Images are to be skipped; everything else in the records must be repeated exactly.

EXERCISE MATERIAL section start

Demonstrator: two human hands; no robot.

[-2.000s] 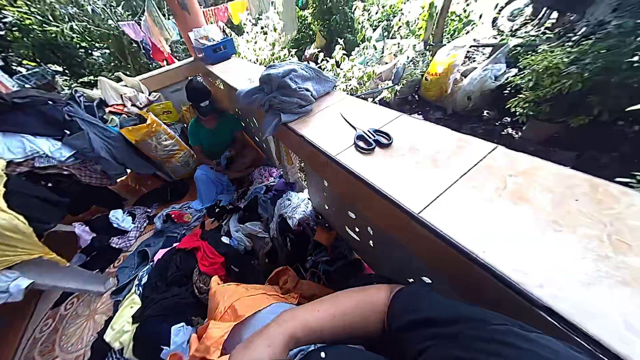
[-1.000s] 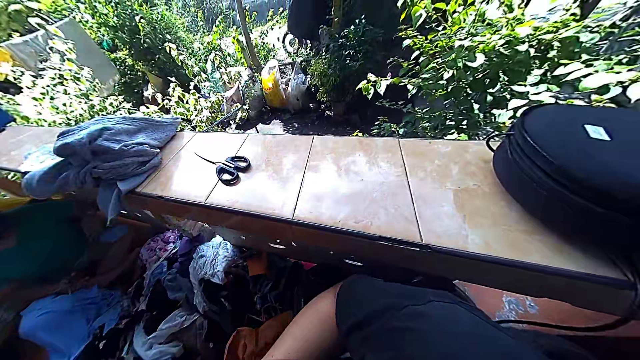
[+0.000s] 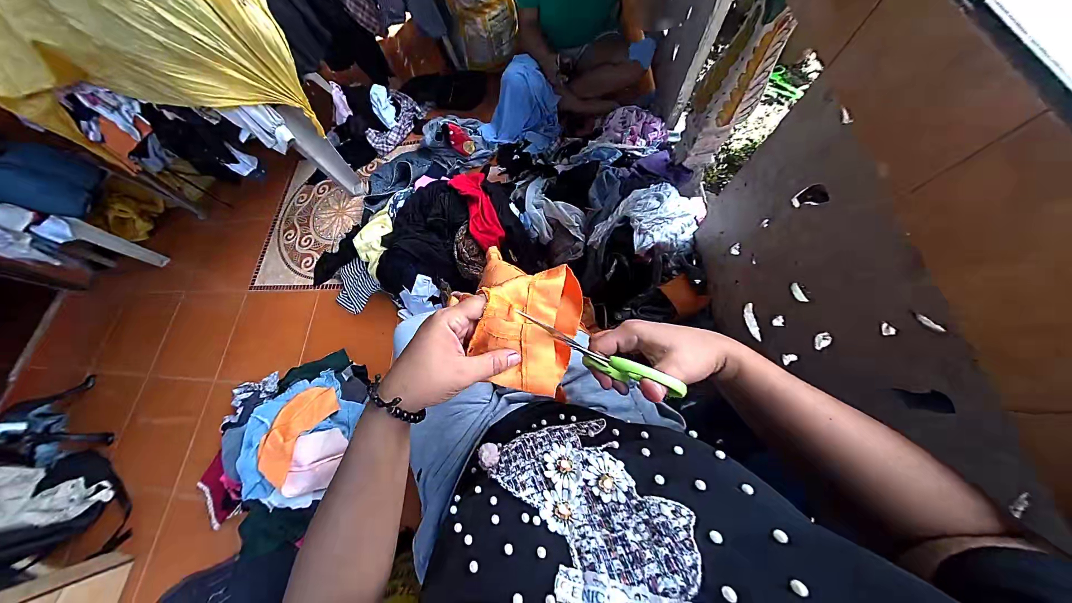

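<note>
My left hand (image 3: 448, 356) grips the left edge of an orange piece of fabric (image 3: 540, 335), thumb on top, over my lap. A dark beaded bracelet circles that wrist. In my right hand (image 3: 662, 347) is a pair of scissors (image 3: 628, 370) with green handles. Their blades point left and lie over the orange fabric near its middle. Whether the blades are cutting the cloth cannot be told. The far end of the orange fabric runs up toward the heap of clothes.
A large heap of mixed clothes (image 3: 427, 230) lies ahead on the tiled floor. A smaller stack of folded cloth pieces (image 3: 280, 435) is at left. Beyond the heap sits another person. A low wall (image 3: 837, 268) stands at right, a yellow cloth (image 3: 167, 50) hangs upper left.
The view has swung from the wall's top ledge down to my lap. Both my hands, the green-handled scissors and the held orange fabric are now in sight; black-handled scissors lay on the ledge before.
</note>
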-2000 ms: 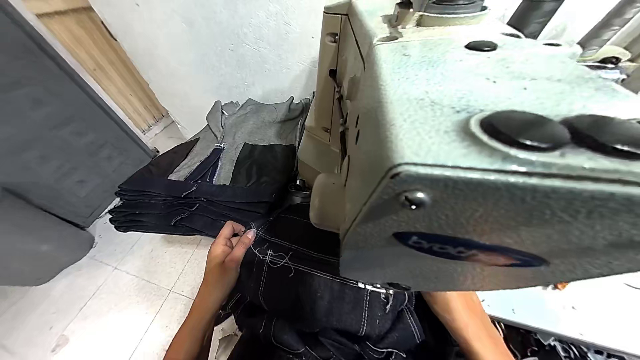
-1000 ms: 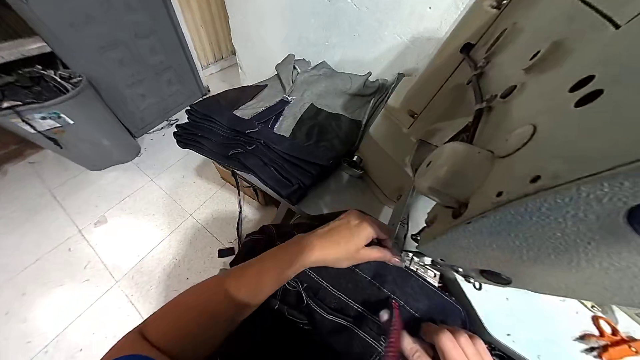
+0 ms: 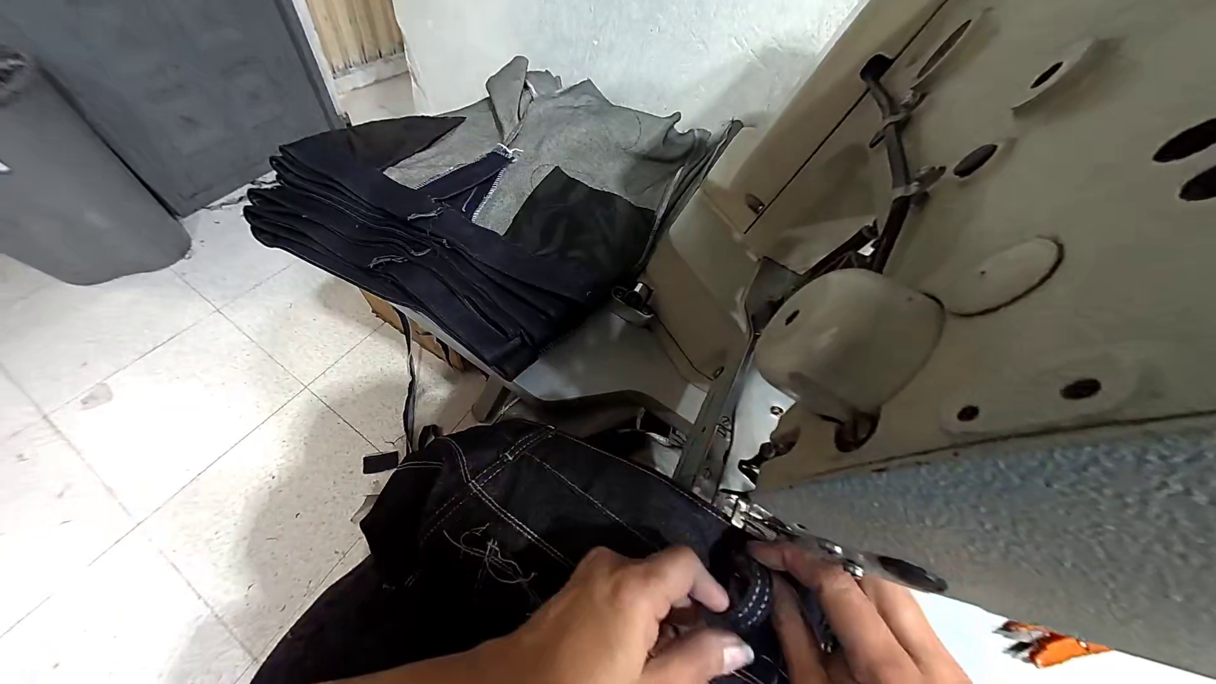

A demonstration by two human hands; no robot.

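Note:
Dark denim trousers with pale topstitching lie bunched below the head of an industrial sewing machine. My left hand pinches a folded edge of the denim between thumb and fingers. Close on its right, my right hand holds the same fold, fingers on the cloth just under the metal presser foot parts. A curved strip with a double row of white stitching shows between the two hands. Loose white threads lie on the denim to the left.
A stack of folded dark denim pieces with grey cloth sits beyond the machine. A grey bin stands on the tiled floor at the left. An orange-handled tool lies on the white table at the lower right.
A second ago my left hand was up beside the presser foot; now it is lower, at the fold. The dark red object near my right hand no longer shows. The view has moved closer.

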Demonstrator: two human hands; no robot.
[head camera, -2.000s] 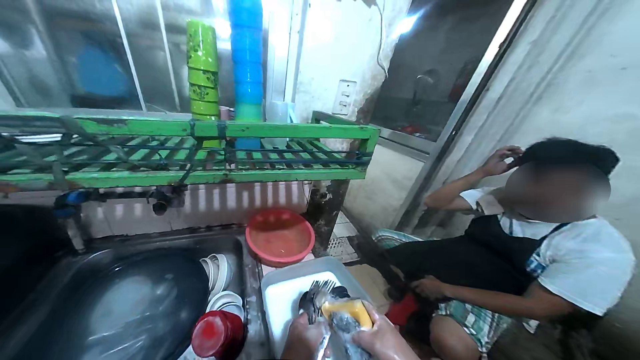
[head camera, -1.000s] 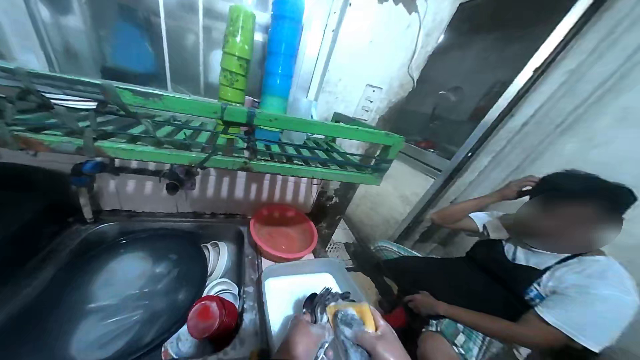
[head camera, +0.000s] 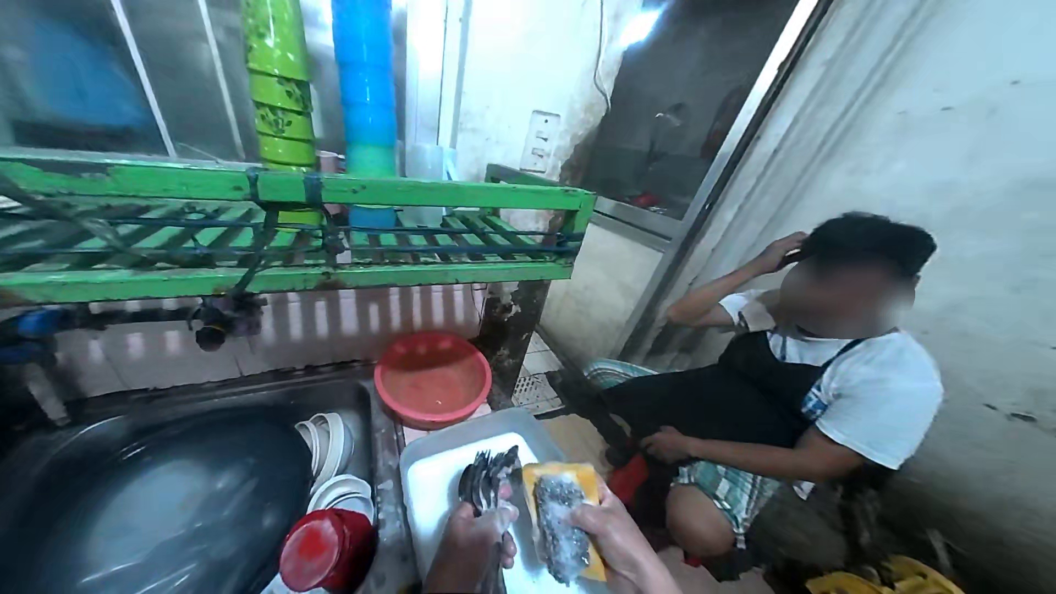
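Observation:
My left hand (head camera: 474, 540) grips a bunch of metal forks and other cutlery (head camera: 488, 478), their heads pointing up and away from me. Close on its right, my right hand (head camera: 619, 536) holds a yellow sponge (head camera: 596, 487) together with a soapy grey scouring pad (head camera: 561, 528), the thumb pressed on the pad. Both hands are over a white plastic basin (head camera: 429, 487) with a translucent rim.
Left is a sink with a large dark pan (head camera: 157, 503), white bowls (head camera: 330, 445) and a red container (head camera: 326, 549). A red basin (head camera: 433, 379) sits behind. Stacked cups (head camera: 363, 99) stand on a green rack (head camera: 412, 194). A person (head camera: 825, 371) sits at right.
The sponge and scouring pad, over the cutlery one second ago, are now apart from it on the right. The seated person keeps one hand raised to the head.

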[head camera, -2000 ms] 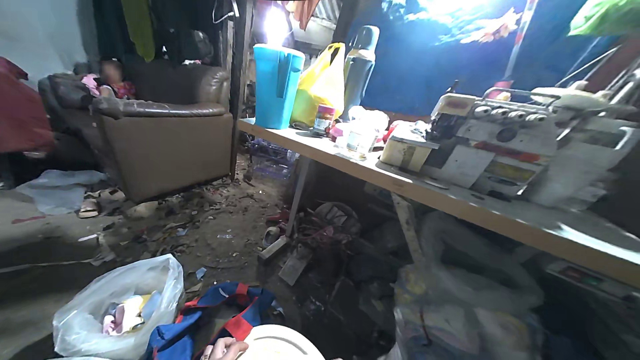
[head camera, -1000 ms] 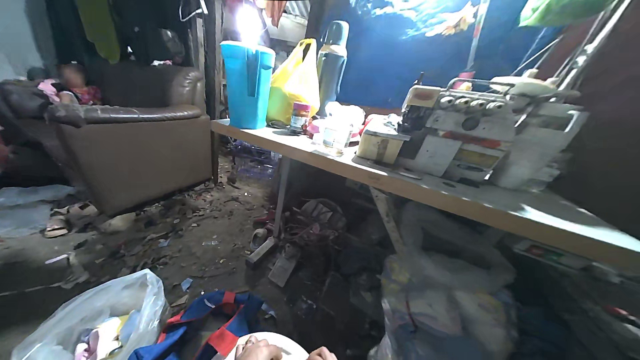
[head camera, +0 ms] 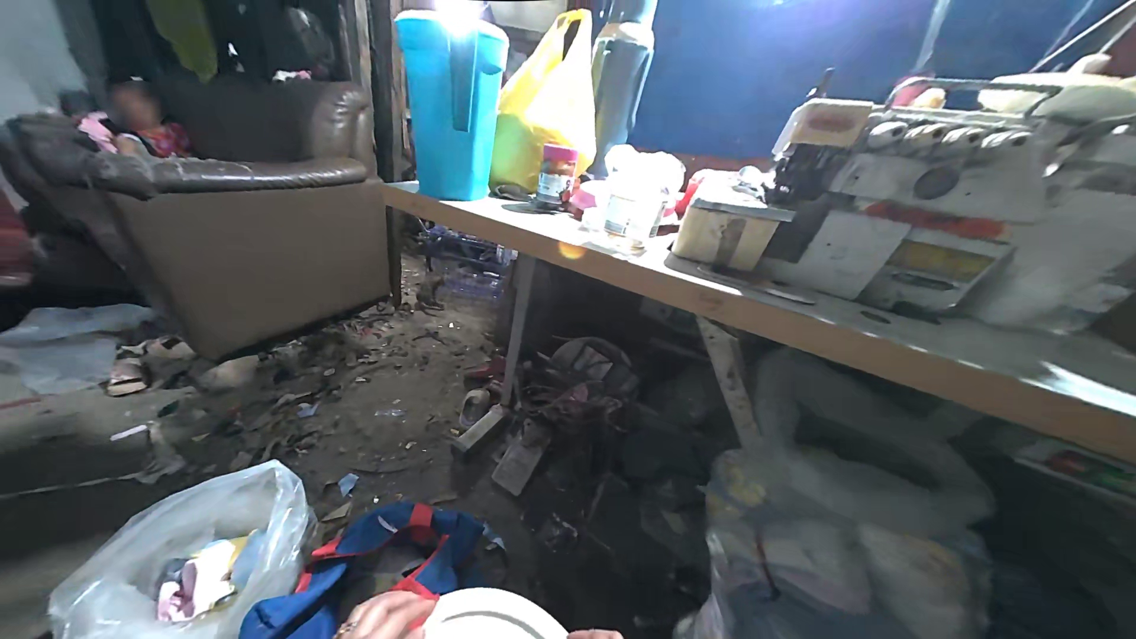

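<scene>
At the bottom edge of the head view my left hand [head camera: 388, 614] rests against the left rim of a round white object [head camera: 493, 614], perhaps a lid or plate. Only fingertips of my right hand [head camera: 595, 634] show, at its right side; the rest is cut off by the frame. Whether either hand grips it cannot be told. Blue fabric with red trim [head camera: 297, 612], like a bag or garment with straps, lies just left of my left hand. Farther left stands an open clear plastic bag [head camera: 266, 532] with small cloth pieces [head camera: 200, 577] inside.
A table [head camera: 603, 275] holds an overlock sewing machine [head camera: 941, 195], a blue pitcher [head camera: 448, 106], a yellow plastic bag [head camera: 550, 106], jars and a flask. Stuffed plastic bags [head camera: 825, 550] lie beneath. A person [head camera: 146, 124] sits on a brown sofa [head camera: 257, 240]. Scraps litter the floor.
My right fingertips show more faintly at the bottom edge than one second ago; two seconds ago only my left hand showed. The view has shifted slightly.
</scene>
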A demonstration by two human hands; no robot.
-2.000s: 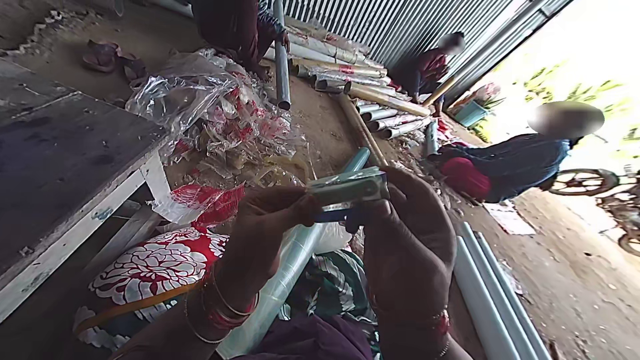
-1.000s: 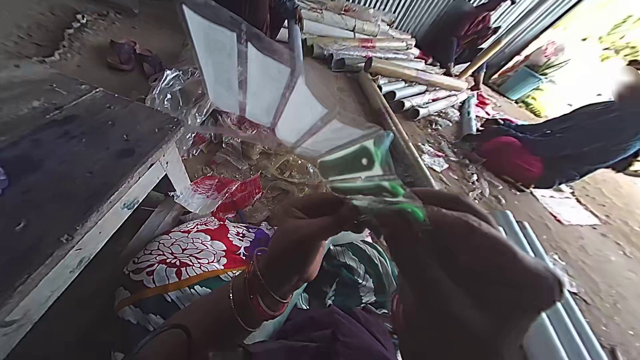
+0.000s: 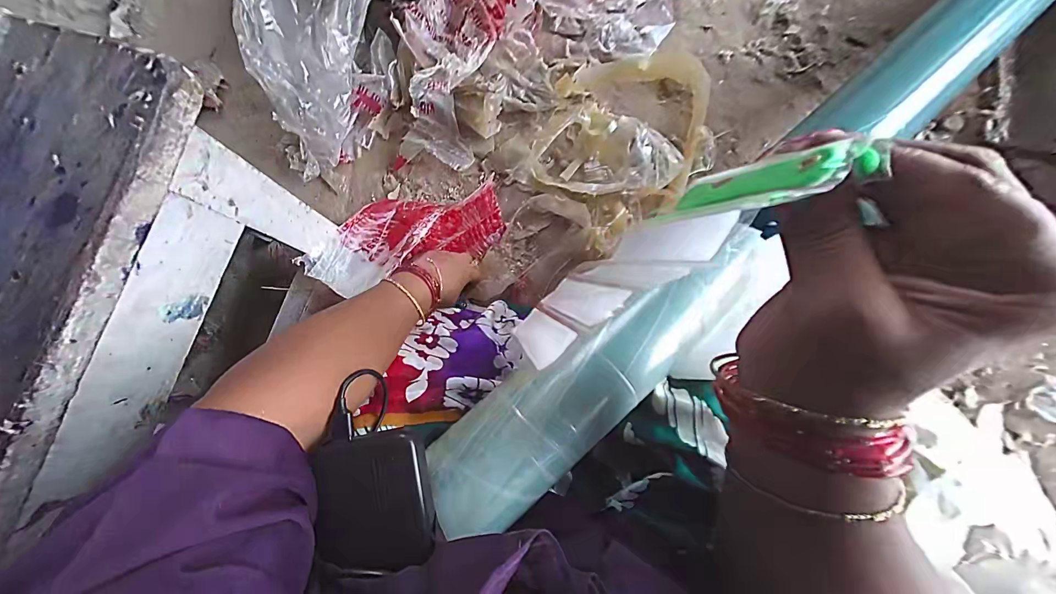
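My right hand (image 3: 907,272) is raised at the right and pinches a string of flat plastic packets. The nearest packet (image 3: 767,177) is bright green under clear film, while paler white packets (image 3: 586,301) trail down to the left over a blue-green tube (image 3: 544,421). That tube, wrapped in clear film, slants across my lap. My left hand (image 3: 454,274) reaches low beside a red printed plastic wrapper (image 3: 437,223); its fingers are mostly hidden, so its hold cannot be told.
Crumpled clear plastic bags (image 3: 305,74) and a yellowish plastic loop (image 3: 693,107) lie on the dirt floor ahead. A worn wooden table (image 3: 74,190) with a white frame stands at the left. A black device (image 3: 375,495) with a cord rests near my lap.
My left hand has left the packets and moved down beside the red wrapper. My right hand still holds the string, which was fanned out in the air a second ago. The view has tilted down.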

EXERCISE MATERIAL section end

> RESULT OF THIS TASK
Demonstrator: two human hands; no robot.

[-2.000s] 
[-1.000s] 
[+0.000s] 

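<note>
My left hand (image 3: 448, 356) grips the left edge of an orange piece of fabric (image 3: 540, 335), thumb on top, over my lap. A dark beaded bracelet circles that wrist. In my right hand (image 3: 662, 347) is a pair of scissors (image 3: 628, 370) with green handles. Their blades point left and lie over the orange fabric near its middle. Whether the blades are cutting the cloth cannot be told. The far end of the orange fabric runs up toward the heap of clothes.
A large heap of mixed clothes (image 3: 427, 230) lies ahead on the tiled floor. A smaller stack of folded cloth pieces (image 3: 280, 435) is at left. Beyond the heap sits another person. A low wall (image 3: 837, 268) stands at right, a yellow cloth (image 3: 167, 50) hangs upper left.
The view has swung from the wall's top ledge down to my lap. Both my hands, the green-handled scissors and the held orange fabric are now in sight; black-handled scissors lay on the ledge before.
</note>
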-2000 ms: 
-1000 ms: 
+0 ms: 

A demonstration by two human hands; no robot.

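Note:
Dark denim trousers with pale topstitching lie bunched below the head of an industrial sewing machine. My left hand pinches a folded edge of the denim between thumb and fingers. Close on its right, my right hand holds the same fold, fingers on the cloth just under the metal presser foot parts. A curved strip with a double row of white stitching shows between the two hands. Loose white threads lie on the denim to the left.
A stack of folded dark denim pieces with grey cloth sits beyond the machine. A grey bin stands on the tiled floor at the left. An orange-handled tool lies on the white table at the lower right.
A second ago my left hand was up beside the presser foot; now it is lower, at the fold. The dark red object near my right hand no longer shows. The view has moved closer.
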
Demonstrator: two human hands; no robot.
[head camera, -2.000s] 
[head camera, -1.000s] 
[head camera, +0.000s] 
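Observation:
My left hand (head camera: 474, 540) grips a bunch of metal forks and other cutlery (head camera: 488, 478), their heads pointing up and away from me. Close on its right, my right hand (head camera: 619, 536) holds a yellow sponge (head camera: 596, 487) together with a soapy grey scouring pad (head camera: 561, 528), the thumb pressed on the pad. Both hands are over a white plastic basin (head camera: 429, 487) with a translucent rim.
Left is a sink with a large dark pan (head camera: 157, 503), white bowls (head camera: 330, 445) and a red container (head camera: 326, 549). A red basin (head camera: 433, 379) sits behind. Stacked cups (head camera: 363, 99) stand on a green rack (head camera: 412, 194). A person (head camera: 825, 371) sits at right.
The sponge and scouring pad, over the cutlery one second ago, are now apart from it on the right. The seated person keeps one hand raised to the head.
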
[head camera, -2000 ms] 
[head camera, -1000 ms] 
[head camera, +0 ms] 

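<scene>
At the bottom edge of the head view my left hand [head camera: 388, 614] rests against the left rim of a round white object [head camera: 493, 614], perhaps a lid or plate. Only fingertips of my right hand [head camera: 595, 634] show, at its right side; the rest is cut off by the frame. Whether either hand grips it cannot be told. Blue fabric with red trim [head camera: 297, 612], like a bag or garment with straps, lies just left of my left hand. Farther left stands an open clear plastic bag [head camera: 266, 532] with small cloth pieces [head camera: 200, 577] inside.
A table [head camera: 603, 275] holds an overlock sewing machine [head camera: 941, 195], a blue pitcher [head camera: 448, 106], a yellow plastic bag [head camera: 550, 106], jars and a flask. Stuffed plastic bags [head camera: 825, 550] lie beneath. A person [head camera: 146, 124] sits on a brown sofa [head camera: 257, 240]. Scraps litter the floor.
My right fingertips show more faintly at the bottom edge than one second ago; two seconds ago only my left hand showed. The view has shifted slightly.
</scene>
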A demonstration by two human hands; no robot.
-2.000s: 
-1.000s: 
+0.000s: 
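My right hand (image 3: 907,272) is raised at the right and pinches a string of flat plastic packets. The nearest packet (image 3: 767,177) is bright green under clear film, while paler white packets (image 3: 586,301) trail down to the left over a blue-green tube (image 3: 544,421). That tube, wrapped in clear film, slants across my lap. My left hand (image 3: 454,274) reaches low beside a red printed plastic wrapper (image 3: 437,223); its fingers are mostly hidden, so its hold cannot be told.
Crumpled clear plastic bags (image 3: 305,74) and a yellowish plastic loop (image 3: 693,107) lie on the dirt floor ahead. A worn wooden table (image 3: 74,190) with a white frame stands at the left. A black device (image 3: 375,495) with a cord rests near my lap.
My left hand has left the packets and moved down beside the red wrapper. My right hand still holds the string, which was fanned out in the air a second ago. The view has tilted down.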

This exercise requires nothing more.